函数printf（）打印退格问题

Question

There are two programs and they get different results, but I don't understand why. Here is the first:

int main()
{
    printf("12345");
    fflush(stdout);
    printf("\b\b");
    fflush(stdout);
    return 0;
}

The result is: 123 . Then the second:

int main()
{
    printf("12345");
    fflush(stdout);
    sleep(1);
    printf("\b\b");
    fflush(stdout);
    return 0;
}

but the result is: 12345 .

Why does the sleep call make the second result different when I expect a "123" result? The code was running in the CLion. and My OS is macOS, if it matters.

Answer 1

Your code first displays "12345" and then displays "123". Without the sleep , the "12345" is displayed for too little time to be visible. With the sleep , you can see the "12345" for about a second before the "4" and "5" are erased.

Answer 2

Depending on the Terminal, '\\b' might "erase" a character or only move the cursor to the left. To have a foolproof solution, use:

#include <unistd.h>
#include <stdio.h>

int main(void)
{
    printf("12345");
    fflush(stdout);
    sleep(1);
    printf("\b\b  \b\b");
    fflush(stdout);
}

Answer 3

With the original code (called bs97 , compiled from bs97.c ), and with my command line prompt Osiris JL: , I get the output:

Osiris JL: bs97
123Osiris JL:

Note that the new prompt has overwritten the 45 . You can see that if you add putchar('\\n'); after the second fflush() . (I added void to int main(void) to avoid compilation warnings (errors) with my default compilation options.)

Osiris JL: make bs97 && bs97
    gcc -O3 -g -std=c11 -Wall -Wextra -Werror -Wmissing-prototypes -Wstrict-prototypes bs97.c -o bs97
12345
Osiris JL: 

This time, the 4 and the 5 are still visible.

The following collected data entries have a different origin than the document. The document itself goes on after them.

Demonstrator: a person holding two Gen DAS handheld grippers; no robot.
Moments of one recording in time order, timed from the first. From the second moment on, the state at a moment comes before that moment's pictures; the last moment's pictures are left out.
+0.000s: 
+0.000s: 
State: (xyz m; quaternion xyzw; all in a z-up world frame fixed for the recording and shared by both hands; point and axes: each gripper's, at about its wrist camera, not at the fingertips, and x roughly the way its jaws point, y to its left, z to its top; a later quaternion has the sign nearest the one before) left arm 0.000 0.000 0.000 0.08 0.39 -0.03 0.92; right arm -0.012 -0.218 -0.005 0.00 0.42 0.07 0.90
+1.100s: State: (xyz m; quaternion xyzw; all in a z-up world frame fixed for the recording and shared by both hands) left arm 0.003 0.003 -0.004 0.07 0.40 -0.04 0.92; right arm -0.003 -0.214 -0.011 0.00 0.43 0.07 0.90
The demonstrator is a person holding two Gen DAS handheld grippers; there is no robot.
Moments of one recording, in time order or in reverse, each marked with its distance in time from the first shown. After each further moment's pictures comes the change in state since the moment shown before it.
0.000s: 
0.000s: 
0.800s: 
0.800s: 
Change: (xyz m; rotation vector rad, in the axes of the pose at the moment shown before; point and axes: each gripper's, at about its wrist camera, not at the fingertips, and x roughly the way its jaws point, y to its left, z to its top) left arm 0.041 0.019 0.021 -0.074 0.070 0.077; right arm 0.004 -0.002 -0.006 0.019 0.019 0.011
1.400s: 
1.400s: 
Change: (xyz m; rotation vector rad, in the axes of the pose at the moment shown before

Simply using backspace does not erase the content that was previously there; it positions the write position on screen back one place, that's all. If you want to erase what was there, you need to output printf("\\b \\b\\b \\b") to go back, output a space, and go back again — repeated twice. Or you could use printf("\\b\\b ") , but that would leave the write position after the two spaces; or you could use printf("\\b\\b \\b\\b") to leave the write position after the 3 . And there are other variations on this theme.

With the second program with the sleep, I get similar behaviour, except that the 12345 is on display while the program sleeps.

I'm testing on a Mac running macOS 10.14 Mojave, using a home-built GCC 8.2.0 or the clang compiler from XCode 10.0.